Change the Brain; Relieve the Pain; Transform the Person

Pleasure or Pain
(Workbook Page 43)


Pleasure and pain appear to be completely opposite concepts. There are times when seemingly painful experiences can give us great pleasure. On the other hand pleasurable experiences can have painful aspects. If something is painful, yet valuable than the pain is acceptable. An example would be the pain of a good workout yielding to the pleasure of attaining a goal of being fit. Childbirth is one of the most painful experiences that anyone can have, yet the reward of having a child is well worth the pain. When that very child leaves for college it is often a bittersweet moment, leading to painful experience of loss and emptiness.

The person with persistent pain, due to no conscious decision of their own, suffers in vein.

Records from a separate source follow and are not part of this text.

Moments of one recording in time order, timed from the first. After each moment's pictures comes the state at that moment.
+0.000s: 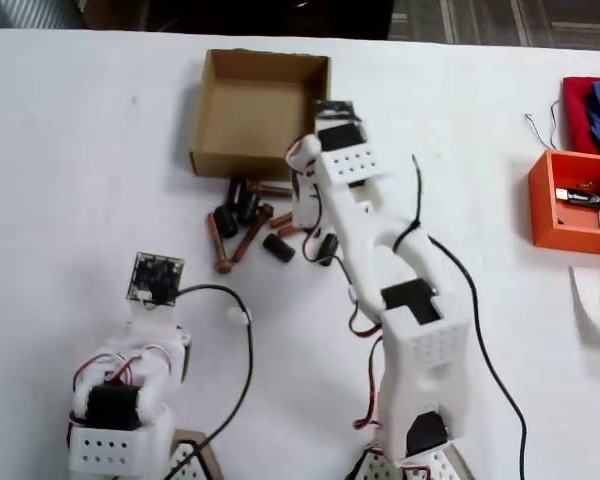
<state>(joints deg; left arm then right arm) -4.7 -103.1 95.9 73.5 -3.4 -22.3 30.2 -18.3 87.8 -15.3</state>
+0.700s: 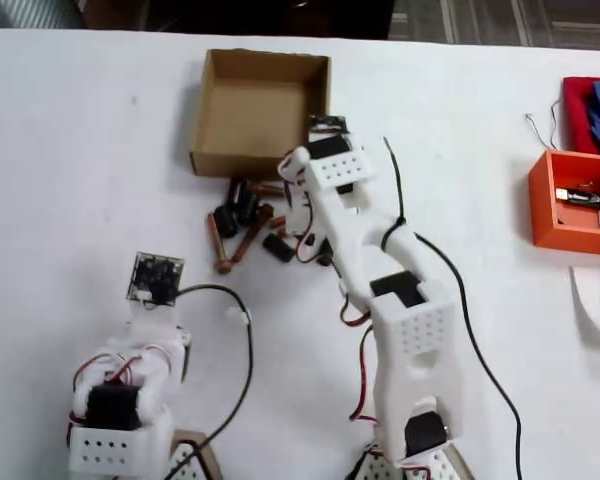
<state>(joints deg) -4.7 -103.1 95.9 73.5 -3.4 -22.8 35.8 -18.6 82.8 -18.0</state>
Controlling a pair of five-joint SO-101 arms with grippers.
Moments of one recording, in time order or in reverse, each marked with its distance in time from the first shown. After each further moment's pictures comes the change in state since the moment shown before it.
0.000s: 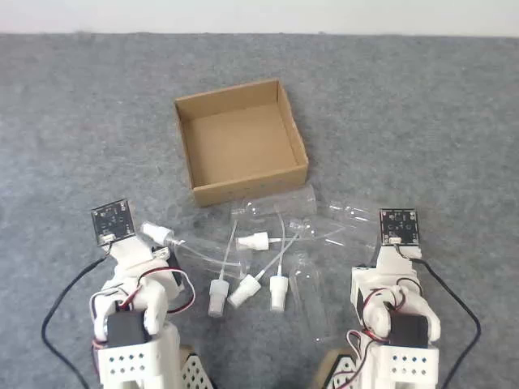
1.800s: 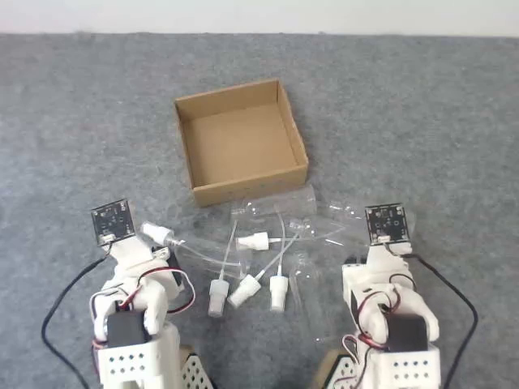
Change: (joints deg) left arm 0.0 0.0 0.0 0.0 0.0; right arm -7.0 0.0 -5.2 0.0 0.0
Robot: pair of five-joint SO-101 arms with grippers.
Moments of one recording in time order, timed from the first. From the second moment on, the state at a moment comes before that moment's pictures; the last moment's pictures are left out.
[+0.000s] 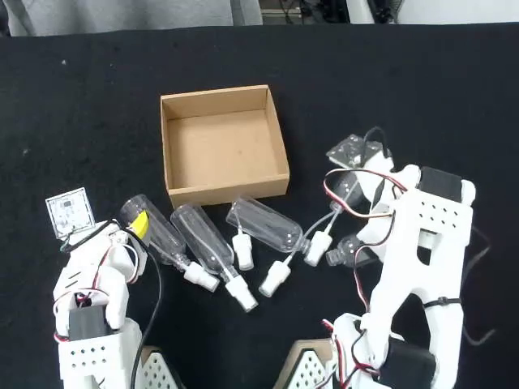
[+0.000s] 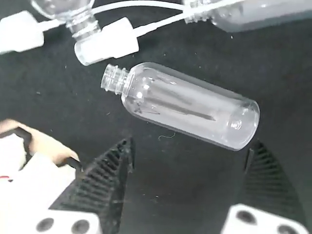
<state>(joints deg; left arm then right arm) -13.7 -104.0 96.1 52.4 7.8 18.1 -25.5 34.2 87.5 61.7</state>
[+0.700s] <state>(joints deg) -13.7 -104.0 96.1 52.4 7.8 6.7 -25.5 37.8 87.5 74.4</state>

The choice wasn’t theirs and the pain feels completely negative. This pain takes over a person’s life and robs people of pleasurable experience. Under these circumstances pleasure and pain do not exist simultaneously. We have choices to either reframe persistent pain differently to find something valuable from the experience or to replace pain with pleasurable experiences to rewire the brain away from persistent pain. Triumphing over that pain can be strengthening, defining, fortifying and transformational.

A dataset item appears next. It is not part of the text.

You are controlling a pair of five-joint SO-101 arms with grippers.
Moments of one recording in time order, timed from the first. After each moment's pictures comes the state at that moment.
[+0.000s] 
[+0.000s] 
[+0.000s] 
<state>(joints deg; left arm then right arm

Look at the Graphic on page 43 of the Neuroplastic Transformation workbook. It shows the Orbital Frontal Cortex and many of it’s important functions. This is the area located above the eyes and is most highly developed in human beings. We use it to relate to other people with empathy and understanding, because it is here that we evaluate
whether an experience is pleasurable or not. The primary directive of survival is to avoid pain and pursue pleasure and it is the two way circuit between the Orbital Frontal Cortex and the Amygdala and Hippocampus that allows us to do so.